> _PROBLEM DESCRIPTION_:
In the records below, pick out all lines containing the word "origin".

> _MATERIAL TO PROCESS_:
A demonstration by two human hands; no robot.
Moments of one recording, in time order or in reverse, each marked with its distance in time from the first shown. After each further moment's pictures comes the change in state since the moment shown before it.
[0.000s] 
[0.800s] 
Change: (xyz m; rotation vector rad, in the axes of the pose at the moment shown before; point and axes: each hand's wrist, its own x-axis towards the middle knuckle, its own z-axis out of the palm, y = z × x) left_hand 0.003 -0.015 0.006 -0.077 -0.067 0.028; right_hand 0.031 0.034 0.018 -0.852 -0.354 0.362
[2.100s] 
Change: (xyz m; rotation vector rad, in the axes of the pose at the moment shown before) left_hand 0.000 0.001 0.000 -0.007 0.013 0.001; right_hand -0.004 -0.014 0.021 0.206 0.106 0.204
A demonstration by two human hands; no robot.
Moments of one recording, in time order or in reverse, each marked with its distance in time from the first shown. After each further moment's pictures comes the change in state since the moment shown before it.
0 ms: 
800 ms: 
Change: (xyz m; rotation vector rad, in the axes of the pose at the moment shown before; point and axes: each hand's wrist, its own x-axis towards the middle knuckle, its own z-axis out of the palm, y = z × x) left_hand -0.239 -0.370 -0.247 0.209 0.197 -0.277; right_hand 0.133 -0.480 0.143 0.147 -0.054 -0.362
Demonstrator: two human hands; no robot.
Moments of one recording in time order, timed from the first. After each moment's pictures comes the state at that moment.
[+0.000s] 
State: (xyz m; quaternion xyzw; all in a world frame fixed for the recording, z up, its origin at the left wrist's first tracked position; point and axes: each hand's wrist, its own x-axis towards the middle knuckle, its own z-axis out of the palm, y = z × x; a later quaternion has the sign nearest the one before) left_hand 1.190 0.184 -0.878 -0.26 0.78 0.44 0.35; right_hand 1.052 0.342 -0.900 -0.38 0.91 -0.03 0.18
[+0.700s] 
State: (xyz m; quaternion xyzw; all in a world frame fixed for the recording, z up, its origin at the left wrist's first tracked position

> _WORKED SOLUTION_:
State: (xyz m; quaternion xyzw; all in a world frame fixed for the recording, z up, its origin at the left wrist's first tracked position; point and axes: each hand's wrist, its own x-axis towards the middle knuckle, its own z-axis out of the palm, y = z × x; a later quaternion has the sign nearest the one before) left_hand 1.190 0.184 -0.878 -0.26 0.78 0.44 0.35; right_hand 1.052 0.342 -0.900 -0.38 0.91 -0.03 0.18
State: (xyz m; quaternion xyzw; all in a world frame fixed for the recording, z up, its origin at the left wrist's first tracked position

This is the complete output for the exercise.